__Description of the task__. Give back the entire listing below, unaltered.

=== Section Start ===

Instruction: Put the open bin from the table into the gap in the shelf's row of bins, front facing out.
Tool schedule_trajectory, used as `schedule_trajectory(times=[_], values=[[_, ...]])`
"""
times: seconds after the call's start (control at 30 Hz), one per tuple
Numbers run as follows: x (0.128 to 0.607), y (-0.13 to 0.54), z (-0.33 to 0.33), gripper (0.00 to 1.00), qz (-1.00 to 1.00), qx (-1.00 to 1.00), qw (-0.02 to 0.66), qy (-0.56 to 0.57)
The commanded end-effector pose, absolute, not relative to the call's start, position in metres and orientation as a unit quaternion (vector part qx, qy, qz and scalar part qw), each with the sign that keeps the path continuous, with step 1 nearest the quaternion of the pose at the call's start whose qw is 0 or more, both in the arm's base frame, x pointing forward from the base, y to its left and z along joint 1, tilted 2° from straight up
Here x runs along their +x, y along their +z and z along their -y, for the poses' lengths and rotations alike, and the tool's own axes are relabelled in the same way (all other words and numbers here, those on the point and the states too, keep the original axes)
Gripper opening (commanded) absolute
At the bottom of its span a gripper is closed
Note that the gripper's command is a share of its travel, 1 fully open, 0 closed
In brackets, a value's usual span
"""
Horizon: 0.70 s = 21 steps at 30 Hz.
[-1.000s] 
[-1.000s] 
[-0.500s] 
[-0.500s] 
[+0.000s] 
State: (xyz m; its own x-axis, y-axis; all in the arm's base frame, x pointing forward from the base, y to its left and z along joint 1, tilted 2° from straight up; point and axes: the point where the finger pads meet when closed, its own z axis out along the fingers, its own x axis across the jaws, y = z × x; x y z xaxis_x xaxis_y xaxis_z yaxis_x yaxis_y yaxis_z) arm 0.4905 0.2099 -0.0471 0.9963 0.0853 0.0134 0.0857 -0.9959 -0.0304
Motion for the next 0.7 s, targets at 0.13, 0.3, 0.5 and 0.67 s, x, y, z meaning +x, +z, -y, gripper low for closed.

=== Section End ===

__Response to the task__.
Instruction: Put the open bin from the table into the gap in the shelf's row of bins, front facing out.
Tool schedule_trajectory, used as `schedule_trajectory(times=[_], values=[[_, ...]])`
"""
times: seconds after the call's start (control at 30 Hz), one per tuple
Numbers run as follows: x (0.128 to 0.607), y (-0.13 to 0.54), z (-0.33 to 0.33), gripper (0.00 to 1.00), qz (-1.00 to 1.00), qx (-1.00 to 1.00), qw (-0.02 to 0.66), qy (-0.56 to 0.57)
The commanded end-effector pose, absolute, not relative to the call's start, position in metres and orientation as a unit quaternion (vector part qx, qy, qz and scalar part qw), each with the sign that keeps the path continuous, with step 1 nearest the quaternion of the pose at the call's start whose qw is 0 or more, both in the arm's base frame, x pointing forward from the base, y to its left and z along joint 1, tilted 2° from straight up
Here x runs along their +x, y along their +z and z along their -y, for the poses' lengths and rotations alike, and the tool's own axes are relabelled in the same way (all other words and numbers here, those on the point and the states too, keep the original axes)
Gripper opening (commanded) absolute
At the bottom of its span a gripper is closed
Note that the gripper's command is a share of its travel, 1 fully open, 0 closed
In brackets, a value's usual span
"""
Horizon: 0.70 s = 21 steps at 30 Hz.
[-1.000s] 
[-1.000s] 
[-0.500s] 
[-0.500s] 
[+0.000s] 
State: (xyz m; its own x-axis, y-axis; all in the arm's base frame, x pointing forward from the base, y to its left and z along joint 1, tilted 2° from straight up; point and axes: the point where the finger pads meet when closed, its own z axis out along the fingers, its own x axis across the jaws, y = z × x; x y z xaxis_x xaxis_y xaxis_z yaxis_x yaxis_y yaxis_z) arm 0.4905 0.2099 -0.0471 0.9963 0.0853 0.0134 0.0857 -0.9959 -0.0304
Motion for the next 0.7 s, targets at 0.13, 0.3, 0.5 and 0.67 s, x, y, z meaning +x, +z, -y, gripper low for closed.

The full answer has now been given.